While analysis is performed in a distributed manner, these distributed solutions still collect all suspicious and malicious detections in a single server to allow the analysts to work from a single workflow. This collection of detected outcomes is significantly smaller than collecting all data required as the input to the analysis engine. Any benefit claimed for a centralized analysis approach is still achieved by these solutions as the outcomes are collected in a central workflow for security analysts.

Analytics at the source is more authentic

To further unpack the benefits of a distributed approach, IT organizations today can invest in comprehensive solutions for advanced NDR based on scalable Deep Packet Inspection (DPI). This strategy delivers adaptable network instrumentation, extending comprehensive full packet-level visibility at the source across diverse network infrastructures, including on-prem, virtual and hybrid cloud environments. 

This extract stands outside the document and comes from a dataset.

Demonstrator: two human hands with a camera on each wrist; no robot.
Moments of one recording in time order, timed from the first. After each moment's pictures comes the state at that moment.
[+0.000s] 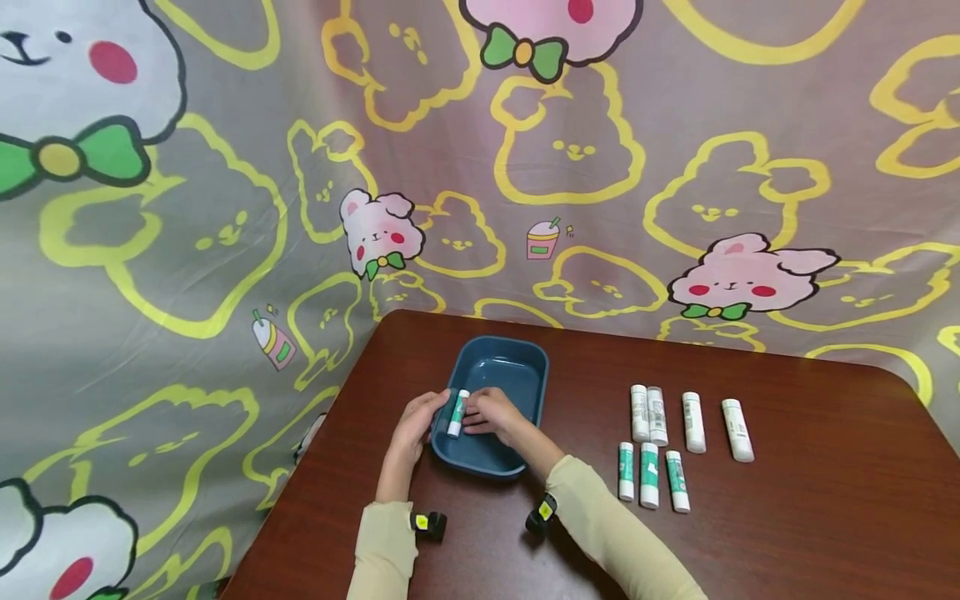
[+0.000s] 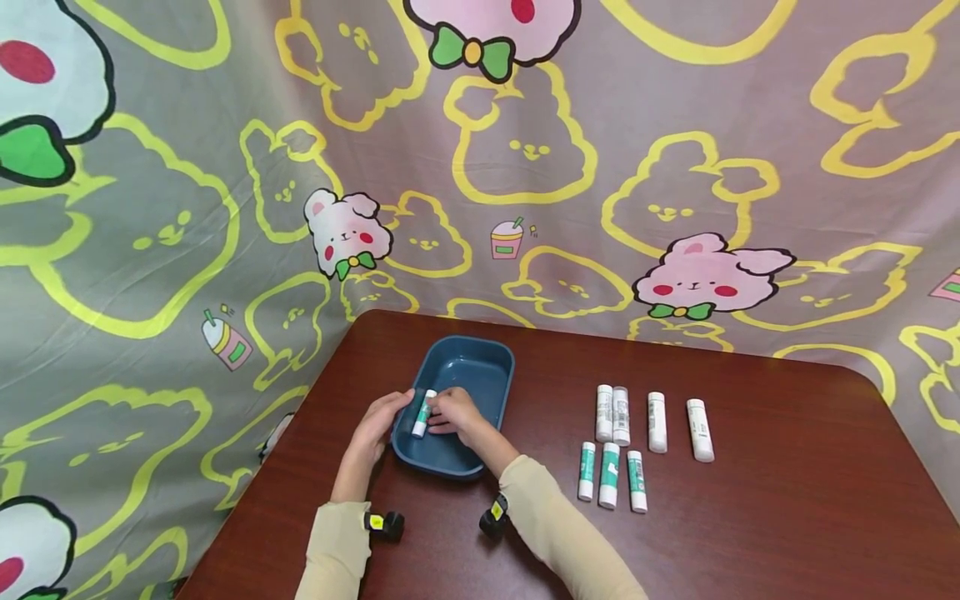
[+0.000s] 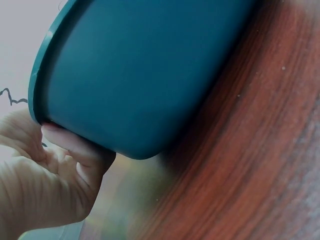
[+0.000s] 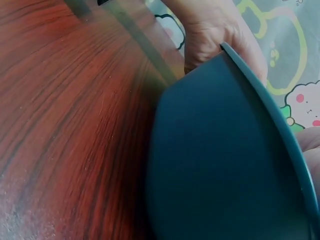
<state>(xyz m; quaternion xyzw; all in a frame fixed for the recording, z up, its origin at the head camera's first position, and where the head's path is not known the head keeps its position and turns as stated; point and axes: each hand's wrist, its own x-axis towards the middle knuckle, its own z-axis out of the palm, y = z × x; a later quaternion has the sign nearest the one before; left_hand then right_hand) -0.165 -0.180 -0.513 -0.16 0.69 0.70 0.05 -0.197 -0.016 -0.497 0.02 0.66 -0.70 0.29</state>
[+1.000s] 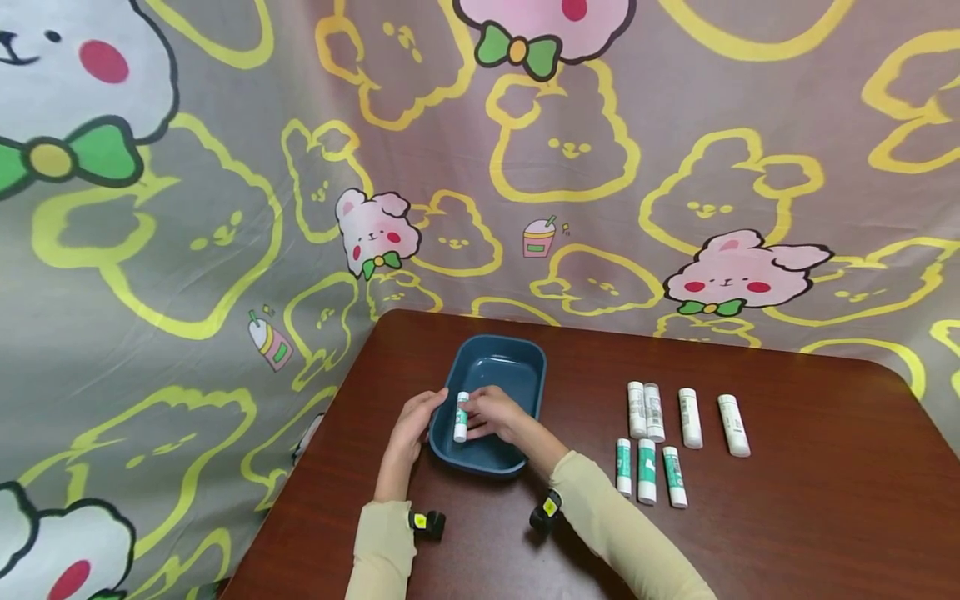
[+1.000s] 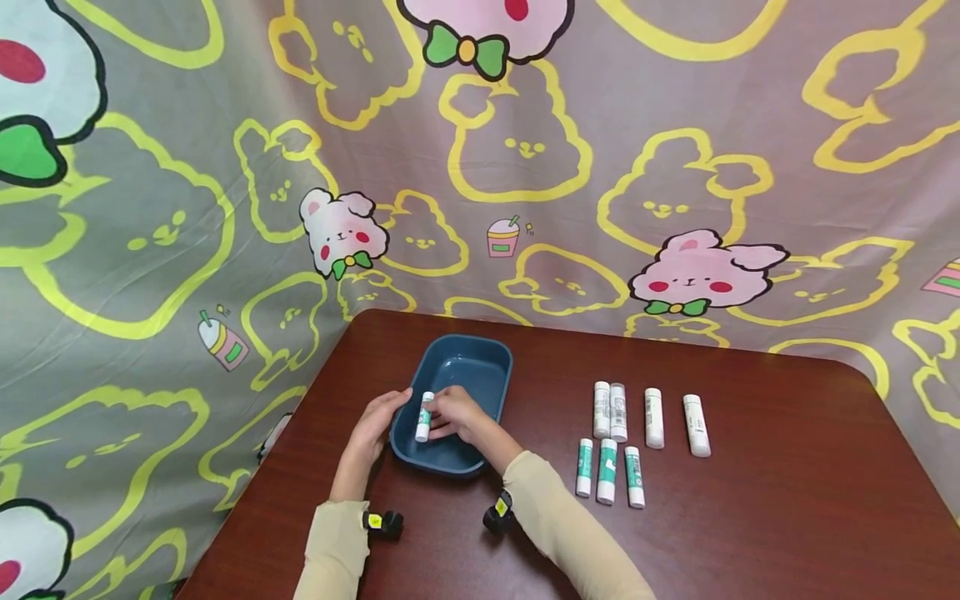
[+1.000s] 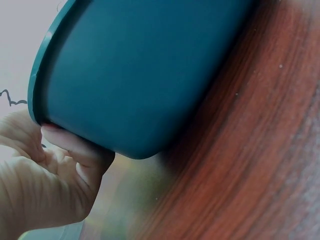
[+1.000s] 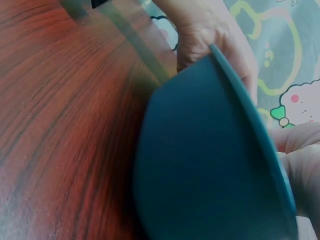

This robust visibility enabled by a distributed approach is a more authentic way for IT teams to detect threats and enact efficient incident response. That is because analytics at the source investigates the communication directly between a client and a server. Rather than shipping metadata to another source, teams work with full packets instead of extracting limited data and copying it to a cloud-based analysis engine. Because of that, this method of data analysis is more straightforward, resulting in a more truthful and accurate analysis.

This multifaceted, distributed approach to network analytics at the source also enables real-time threat detection using targeted machine learning (ML) techniques. This approach can also use multidimensional threat detection methods such as Indicators of Compromise (IoCs), policies, signatures and detection of specific protocols or applications detection to ensure comprehensive network security coverage.

In the end, to realize comprehensive network protection, IT organizations need to invest in new technologies that offer instant analysis at the source of packet capture. Doing so allows for more thorough and honest detection that minimizes potential network damage. By analyzing full network packets directly, IT organizations can gain comprehensive insight into both legitimate and nefarious network traffic without delays, enabling more accurate threat detection and forensic analysis in real-time. Taking a distributed approach will ultimately enable IT organizations to more accurately identify vulnerabilities and threats, ensuring more robust and scalable network security coverage so organizations can be prepared for future attacks at a moment’s notice.